Unfortunately, it is not uncommon to find mutilated dead bodies, in various stage of decomposition and beyond recognition dotting the roads of Balochistan; it is part of the nefarious ‘kill and dump’ policy of Pakistani intelligence agencies highlighted many times by human rights organizations, both national and international. But this time, there was a twist in the usual plot.
Sajid was dumped into a river, but the river was in Uppsala, Sweden – the place where he had fled to and asked for political asylum. “His body was found on 23 April in the Fyris river outside Uppsala,” Jonas Eronen, a police spokesman, said. A crime could not be completely ruled out, but Hussain’s death could easily have been either an accident or suicide. And now, even after more than three months, the Swedish authorities have not given any response.
His family was allowed to see the body after two months, and have been denied permission to bury Sajid in Balochistan by the Interior Ministry until Pakistan’s Inter-Services Intelligence (ISI) does not give permission. The clearance was given on July 30 but, with the clearance, another strange thing happens.
An Urdu newspaper, in Pakistan, carried a story on Sajid quoting the police report on his death.
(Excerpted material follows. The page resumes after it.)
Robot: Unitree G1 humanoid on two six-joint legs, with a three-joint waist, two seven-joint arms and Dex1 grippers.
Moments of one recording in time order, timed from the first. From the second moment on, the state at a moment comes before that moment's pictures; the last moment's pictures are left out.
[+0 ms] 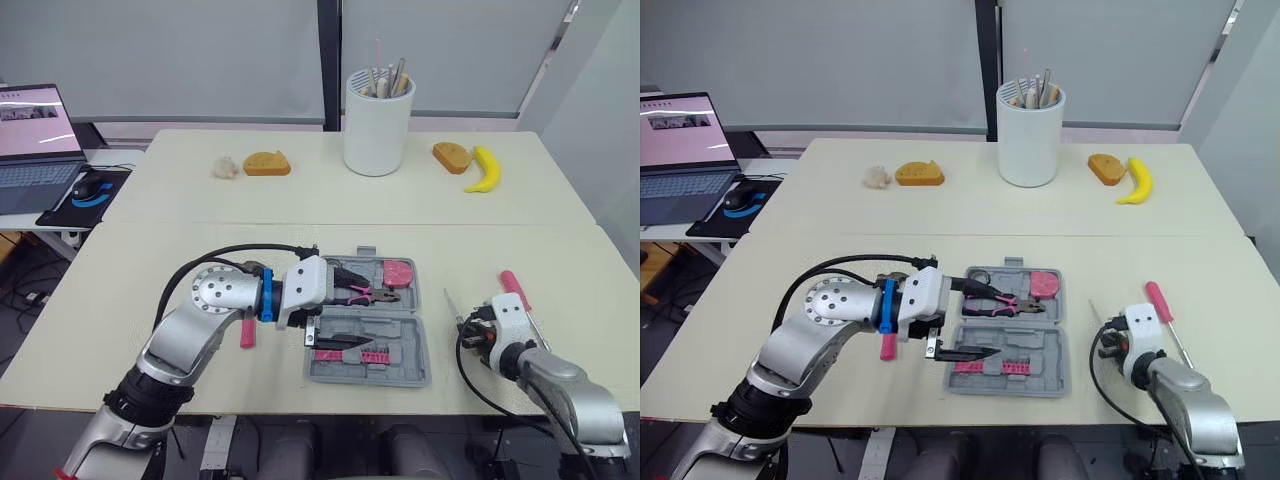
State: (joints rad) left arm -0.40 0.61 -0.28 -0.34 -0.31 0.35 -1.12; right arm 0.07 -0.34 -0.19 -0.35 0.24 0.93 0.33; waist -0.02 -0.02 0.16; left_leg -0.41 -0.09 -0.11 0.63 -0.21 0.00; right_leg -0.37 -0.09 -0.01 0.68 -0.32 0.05
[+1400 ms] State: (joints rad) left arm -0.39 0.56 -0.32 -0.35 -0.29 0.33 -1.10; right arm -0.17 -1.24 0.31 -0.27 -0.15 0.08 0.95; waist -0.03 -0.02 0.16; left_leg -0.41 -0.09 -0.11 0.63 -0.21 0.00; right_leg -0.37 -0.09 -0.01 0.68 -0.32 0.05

According to the article, the investigative reports states that Sajid has not been killed but his death was an accident. Point is, nobody has this police report and the person the article is quoting as a source, Taj Baloch, who was Sajid’s flatmate, has no idea of what the article is talking about.
The family, until today, has not been given any investigative report and the Swedish police are not even releasing the post mortem report – not to the family or the lawyers, even after more than three months. According to sources close to the family: “There must be something political and diplomatic going on between Sweden and Pakistan”.
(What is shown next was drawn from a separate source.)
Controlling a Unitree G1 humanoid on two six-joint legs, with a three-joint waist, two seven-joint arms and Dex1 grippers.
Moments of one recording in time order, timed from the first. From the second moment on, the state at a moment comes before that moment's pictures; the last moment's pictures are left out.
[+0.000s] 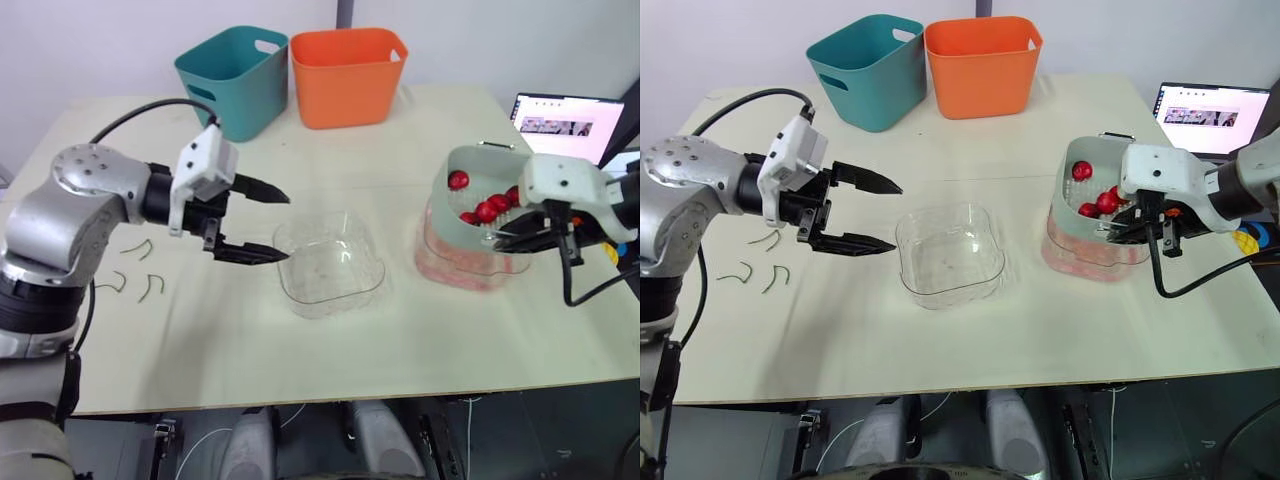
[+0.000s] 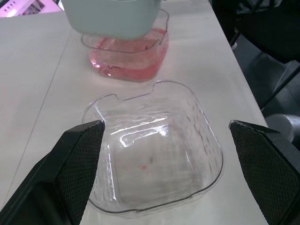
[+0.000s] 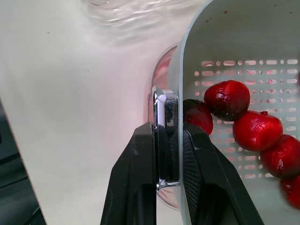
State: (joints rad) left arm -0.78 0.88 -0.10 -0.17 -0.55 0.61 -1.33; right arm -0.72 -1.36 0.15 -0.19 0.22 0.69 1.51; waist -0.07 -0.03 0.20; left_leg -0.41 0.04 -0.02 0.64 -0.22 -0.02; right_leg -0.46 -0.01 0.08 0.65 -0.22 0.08
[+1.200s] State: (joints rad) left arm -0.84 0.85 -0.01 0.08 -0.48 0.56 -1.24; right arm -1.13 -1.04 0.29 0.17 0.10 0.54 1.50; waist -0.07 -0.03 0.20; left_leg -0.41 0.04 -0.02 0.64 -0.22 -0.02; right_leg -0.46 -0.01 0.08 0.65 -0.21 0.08
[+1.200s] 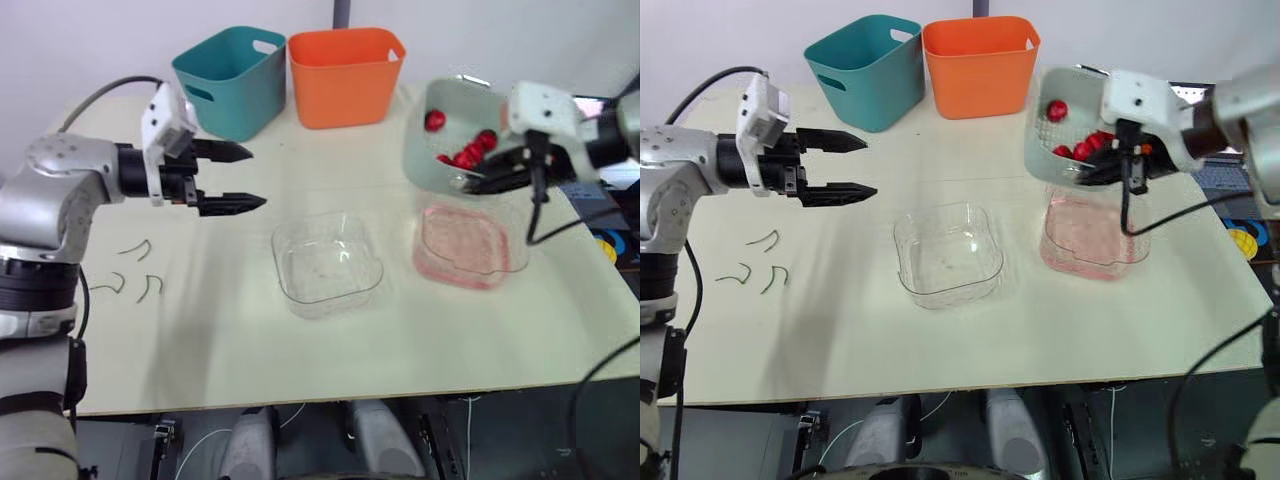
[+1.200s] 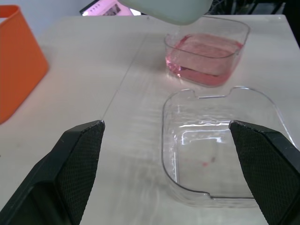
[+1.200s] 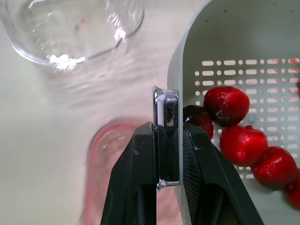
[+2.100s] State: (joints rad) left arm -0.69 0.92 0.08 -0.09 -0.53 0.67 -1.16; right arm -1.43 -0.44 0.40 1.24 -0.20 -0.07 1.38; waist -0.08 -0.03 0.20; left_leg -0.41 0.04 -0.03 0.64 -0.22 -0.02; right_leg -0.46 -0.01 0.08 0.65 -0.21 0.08
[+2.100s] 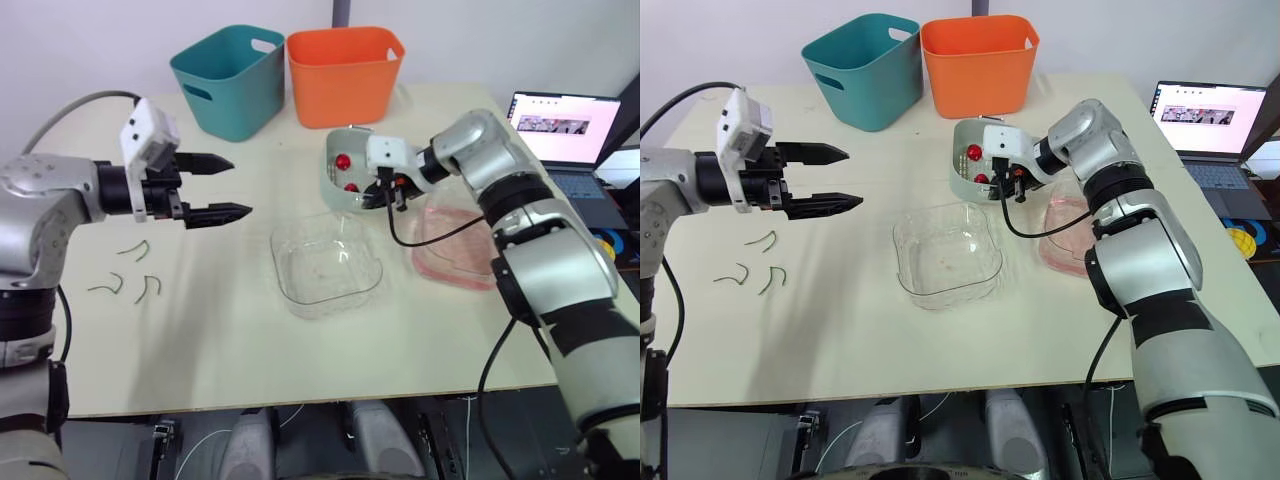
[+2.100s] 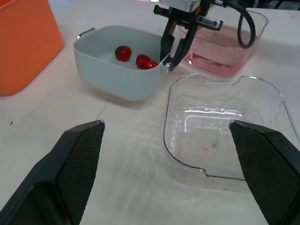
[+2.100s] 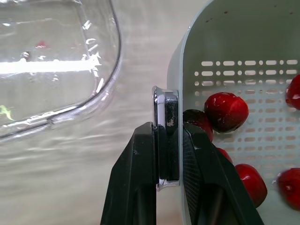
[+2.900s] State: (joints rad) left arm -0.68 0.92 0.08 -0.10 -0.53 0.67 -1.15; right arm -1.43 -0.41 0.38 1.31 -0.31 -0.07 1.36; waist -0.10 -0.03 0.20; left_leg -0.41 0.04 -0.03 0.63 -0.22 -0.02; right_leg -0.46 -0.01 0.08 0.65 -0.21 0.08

And there must be for sure, because this is just unbelievable, especially for a European citizen that Sweden is behaving in this particular way – similar to Pakistan.
And, if the article tells the truth, it is even worst: giving reports to Pakistani press and intelligence agencies (don’t forget, in Pakistan, press is controlled by the agencies) before the family is informed is not only against the law but against any decency.
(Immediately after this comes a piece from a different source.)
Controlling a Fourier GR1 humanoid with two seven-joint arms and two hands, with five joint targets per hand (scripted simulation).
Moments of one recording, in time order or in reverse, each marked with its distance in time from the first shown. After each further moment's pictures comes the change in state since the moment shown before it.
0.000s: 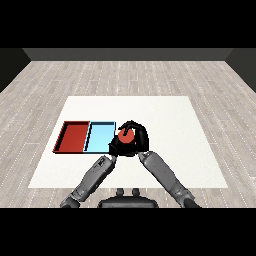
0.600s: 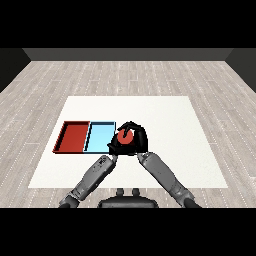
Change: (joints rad) left arm -0.026 0.016 -0.032 0.015 0.023 0.157 0.025; right arm -0.002 -0.003 0.025 0.002 -0.018 -0.032 -0.014
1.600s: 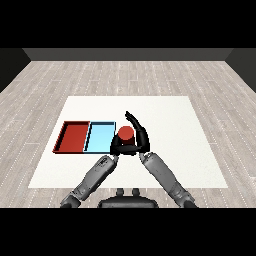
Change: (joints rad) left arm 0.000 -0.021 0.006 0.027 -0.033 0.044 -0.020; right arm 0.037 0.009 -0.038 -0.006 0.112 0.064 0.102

The Swedish police should answer many questions, and quickly: Why the investigations about Sajid’s death started only the March 28 if he disappeared on March 2? Why during all this time they did not give any news to the family about the developments of the case? Why after a round of inquiries, there was only a deafening silence? How a body can stay for almost two months in a river which, by definition, flows? Why the post mortem report is not out after more than three months? And, why somebody who had survived ISI and Frontier Corps ‘attention’ would go and drop himself in a river in Sweden?
The article, quoting the police report on his death, is perfectly in line with the ISI behaviour, and they are most probably trying to cook up a story in order to wash their hands off Sajid’s death.
But, since Sajid had been granted political asylum, Swedish authorities must have been familiar with Pakistan’s behaviour toward its own citizens.
A number of human rights organizations have been openly calling out Pakistani ISI for Sajid’s murder. But, apparently, no attempt of investigation has been done. No country and no official international body is even trying to charge Pakistan for enforced disappearances and kill and dump, even though they violate international treaties and laws.
Filing Sajid’s disappearance and murder as an ‘accident or suicide’ case is very tempting, because it will allow Swedish Government, and other European governments after it, to deny what is happening under their own noses. Sajid is dead, but his death should not be taken lightly. European governments are responsible for the safety of their citizens.
Democratic governments are responsible for the freedom of those fleeing dictatorial, military regimes. Silence and connivance with those regimes in the name of diplomatic relationships are as criminal as the deeds of the perpetrators.